- Can DMA submission be faster than SQ submission or are they roughly the same?
- Is DMA async? Could I for example, start submitting vertex data, and then start building the lists for the next frame while that's submitting?
- Can someone give me a brief example of how I'd submit the OP, PT and TR lists of vertex data if I have them ready to go in an array?
Questions about DMA poly submission
-
- Insane DCEmu
- Posts: 145
- https://www.artistsworkshop.eu/meble-kuchenne-na-wymiar-warszawa-gdzie-zamowic/
- Joined: Tue May 02, 2017 3:11 pm
- Has thanked: 3 times
- Been thanked: 34 times
Questions about DMA poly submission
This is really just to get a basic understanding of how DMA submission works. Currently in GLdc I'm submitting vertices via store queues, but I'm considering experimenting with DMA instead, so I have a few questions before I even begin:
-
- Soul Sold for DCEmu
- Posts: 4865
- Joined: Fri Jul 11, 2003 9:56 pm
- Has thanked: 2 times
- Been thanked: 4 times
Re: Questions about DMA poly submission
I do remember this bit of info
Rand Linden wrote: ↑Thu Dec 29, 2005 2:30 pm Agreed -- generally speaking, using the SQ is the fastest method of transferring data.
If you use DMA, you'll have to write the data to ram at some point (which requires flushing) -- and if you're doing the write anyway, might as well just do it to the SQ and be done with it.
That'll also save all the cache thrashing, which can be a *huge* nightmare all its own.
Rand.
Dreamcast forever!!!
-
- DC Developer
- Posts: 104
- Joined: Sun Oct 04, 2009 11:13 am
- Has thanked: 2 times
- Been thanked: 88 times
Re: Questions about DMA poly submission
I haven't yet tried using DMA to submit data to the PVR, but I think it can be faster than store queues in certain situations.Can DMA submission be faster than SQ submission or are they roughly the same?

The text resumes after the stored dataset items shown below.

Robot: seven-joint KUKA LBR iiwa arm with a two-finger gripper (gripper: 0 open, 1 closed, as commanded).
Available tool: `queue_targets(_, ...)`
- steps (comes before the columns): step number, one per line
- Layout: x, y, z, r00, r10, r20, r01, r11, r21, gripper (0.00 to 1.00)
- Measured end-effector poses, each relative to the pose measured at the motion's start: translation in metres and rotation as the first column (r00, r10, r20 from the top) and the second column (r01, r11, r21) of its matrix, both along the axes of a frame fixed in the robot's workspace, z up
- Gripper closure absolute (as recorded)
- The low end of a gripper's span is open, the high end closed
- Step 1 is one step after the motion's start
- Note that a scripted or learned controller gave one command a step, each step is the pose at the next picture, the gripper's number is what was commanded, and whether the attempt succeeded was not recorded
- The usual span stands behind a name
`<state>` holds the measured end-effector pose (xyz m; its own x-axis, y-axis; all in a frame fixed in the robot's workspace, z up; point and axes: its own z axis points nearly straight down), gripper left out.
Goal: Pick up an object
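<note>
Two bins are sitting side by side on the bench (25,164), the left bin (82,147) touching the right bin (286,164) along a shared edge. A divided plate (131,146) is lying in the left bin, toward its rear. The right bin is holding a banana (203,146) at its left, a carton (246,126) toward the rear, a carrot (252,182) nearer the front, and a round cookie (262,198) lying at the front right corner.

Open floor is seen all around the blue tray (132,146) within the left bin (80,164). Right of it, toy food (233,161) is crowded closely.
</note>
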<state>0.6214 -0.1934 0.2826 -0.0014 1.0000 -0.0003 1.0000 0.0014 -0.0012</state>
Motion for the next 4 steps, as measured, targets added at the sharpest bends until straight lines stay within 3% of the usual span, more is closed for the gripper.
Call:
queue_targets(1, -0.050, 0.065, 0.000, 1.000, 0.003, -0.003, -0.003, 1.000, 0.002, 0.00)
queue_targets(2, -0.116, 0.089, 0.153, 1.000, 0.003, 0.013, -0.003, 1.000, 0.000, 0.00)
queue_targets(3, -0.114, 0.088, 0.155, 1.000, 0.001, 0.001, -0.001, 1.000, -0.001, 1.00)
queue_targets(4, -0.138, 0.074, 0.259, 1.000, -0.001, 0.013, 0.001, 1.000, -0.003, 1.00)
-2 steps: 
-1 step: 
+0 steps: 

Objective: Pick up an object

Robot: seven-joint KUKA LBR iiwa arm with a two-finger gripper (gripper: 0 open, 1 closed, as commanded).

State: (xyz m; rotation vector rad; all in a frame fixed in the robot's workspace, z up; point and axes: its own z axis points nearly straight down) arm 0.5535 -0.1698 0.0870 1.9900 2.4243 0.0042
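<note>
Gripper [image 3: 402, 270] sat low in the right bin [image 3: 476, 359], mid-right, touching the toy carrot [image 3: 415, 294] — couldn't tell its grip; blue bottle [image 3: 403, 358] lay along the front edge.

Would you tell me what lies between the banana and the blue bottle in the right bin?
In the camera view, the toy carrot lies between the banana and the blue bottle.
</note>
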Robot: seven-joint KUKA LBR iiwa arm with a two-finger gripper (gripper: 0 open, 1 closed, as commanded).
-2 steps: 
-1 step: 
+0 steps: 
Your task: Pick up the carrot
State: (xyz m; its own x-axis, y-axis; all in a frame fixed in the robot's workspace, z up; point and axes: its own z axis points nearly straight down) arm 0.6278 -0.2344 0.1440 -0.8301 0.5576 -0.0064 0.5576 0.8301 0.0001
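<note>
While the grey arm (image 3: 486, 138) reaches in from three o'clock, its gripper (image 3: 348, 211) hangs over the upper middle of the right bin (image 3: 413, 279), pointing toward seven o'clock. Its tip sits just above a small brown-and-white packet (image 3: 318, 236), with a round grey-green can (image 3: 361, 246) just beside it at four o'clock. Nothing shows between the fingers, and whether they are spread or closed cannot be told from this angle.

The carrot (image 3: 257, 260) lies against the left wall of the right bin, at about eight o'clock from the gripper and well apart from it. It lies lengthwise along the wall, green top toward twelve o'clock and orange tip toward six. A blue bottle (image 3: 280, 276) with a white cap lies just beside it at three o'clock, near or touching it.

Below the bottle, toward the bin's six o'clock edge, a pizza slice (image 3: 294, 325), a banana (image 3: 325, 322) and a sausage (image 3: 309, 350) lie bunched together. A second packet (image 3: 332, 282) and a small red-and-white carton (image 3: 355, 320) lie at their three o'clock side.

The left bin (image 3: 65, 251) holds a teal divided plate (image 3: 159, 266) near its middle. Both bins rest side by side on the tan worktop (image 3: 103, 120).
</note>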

I've noticed that submitting large polygons by SQs can slow down the CPU. I think this happens because it takes the tile accelerator has to write many list pointers for large polygons and this keeps the TA busy for a long time, but if CPU keeps feeding the TA more data before it's done with the current strip, the TA signals the SQs (and CPU) to stall. It's possible that by using DMA instead, instead of the CPU stalling, the DMA controller would stall, and the CPU could keep running. So DMA can save CPU time spent submitting data (but it won't speed up the PVR itself).
I don't know of a hardware reason that it's not possible. It looks like you could do it by making two buffers and calling pvr_dma_load_ta (with the "block" parameter set to 0) and alternating between them.Is DMA async? Could I for example, start submitting vertex data, and then start building the lists for the next frame while that's submitting?
You don't need to flush the cache if you don't use it. You can use store queues to write directly to RAM. The SH4 also has write buffers to allow fast writes to uncached RAM; I don't know if they're better than store queues, though.If you use DMA, you'll have to write the data to ram at some point (which requires flushing) -- and if you're doing the write anyway, might as well just do it to the SQ and be done with it.